- WHAT NEEDS TO BE DONE -
Each line below that holds the word "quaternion" counts once. Say how many such lines there are, and no more.

- DATA BELOW -
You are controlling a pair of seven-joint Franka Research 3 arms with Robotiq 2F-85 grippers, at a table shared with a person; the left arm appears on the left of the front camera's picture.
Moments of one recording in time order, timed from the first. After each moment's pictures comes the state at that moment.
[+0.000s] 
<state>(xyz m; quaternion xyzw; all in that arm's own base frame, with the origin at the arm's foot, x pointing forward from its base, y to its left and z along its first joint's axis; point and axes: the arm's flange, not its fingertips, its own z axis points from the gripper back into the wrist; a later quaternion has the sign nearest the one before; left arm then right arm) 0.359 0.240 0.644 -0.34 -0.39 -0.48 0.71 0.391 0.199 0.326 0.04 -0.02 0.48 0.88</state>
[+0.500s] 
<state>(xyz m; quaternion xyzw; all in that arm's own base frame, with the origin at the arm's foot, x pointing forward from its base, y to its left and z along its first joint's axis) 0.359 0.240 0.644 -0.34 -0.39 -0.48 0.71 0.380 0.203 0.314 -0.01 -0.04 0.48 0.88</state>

- EXERCISE OUTPUT -
2